WHAT NEEDS TO BE DONE:
A complete answer lists every line of the material where the string "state" occurs.

********

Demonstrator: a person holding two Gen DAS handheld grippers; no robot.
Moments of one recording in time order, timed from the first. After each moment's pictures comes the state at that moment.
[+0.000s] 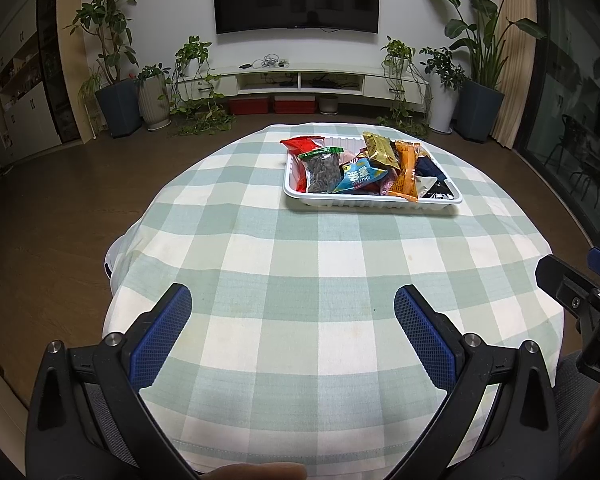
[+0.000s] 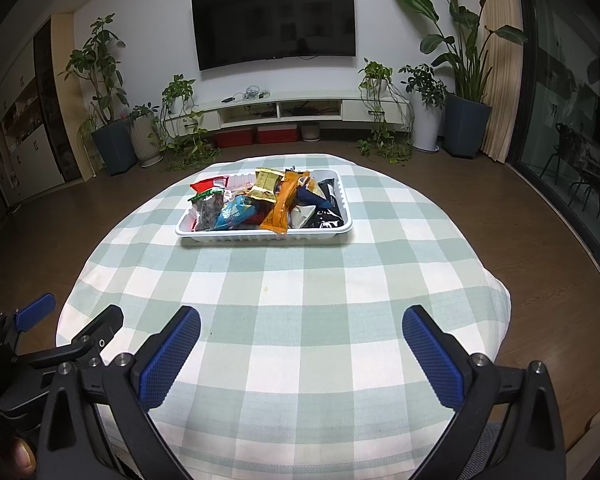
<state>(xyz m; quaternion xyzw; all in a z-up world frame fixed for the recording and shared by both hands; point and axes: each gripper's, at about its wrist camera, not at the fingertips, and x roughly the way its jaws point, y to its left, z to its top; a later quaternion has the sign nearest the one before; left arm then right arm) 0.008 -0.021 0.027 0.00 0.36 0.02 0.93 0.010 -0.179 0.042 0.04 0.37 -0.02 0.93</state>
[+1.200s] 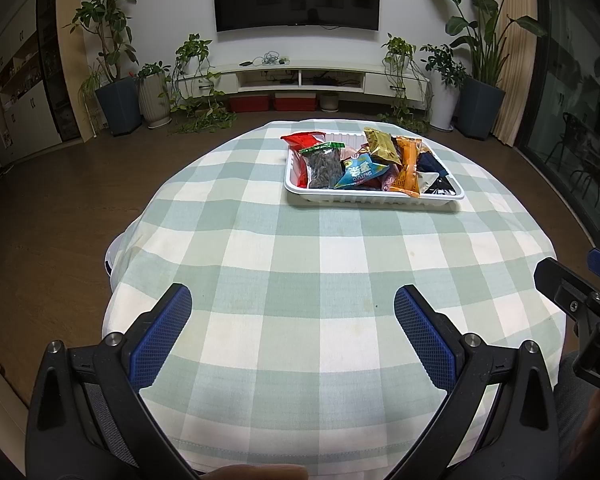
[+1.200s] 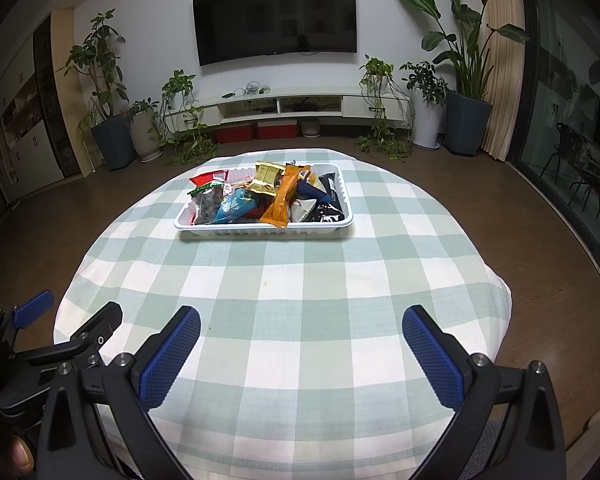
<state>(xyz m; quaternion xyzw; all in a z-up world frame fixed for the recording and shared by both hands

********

SOLUTION:
Moments of one recording in time order, timed from the first. After each moment's pictures comes the state at that moment.
<state>(xyz m; quaternion xyzw; all in a z-up world frame fixed for the recording and shared by both hands; point and axes: each gripper's, at about its wrist camera, not at the fingertips, and x roughly the way its jaws point, y to its left, z to its top; a later quaternion has the sign nearest the one before; left arm then right arm) 0.008 -0.021 0.027 0.00 0.36 0.02 0.93 0.010 -0.179 0.042 0.04 0.37 -0.02 0.93</state>
<state>(xyz m; quaternion xyzw; all in a z-up world frame fixed for the recording and shared by both hands

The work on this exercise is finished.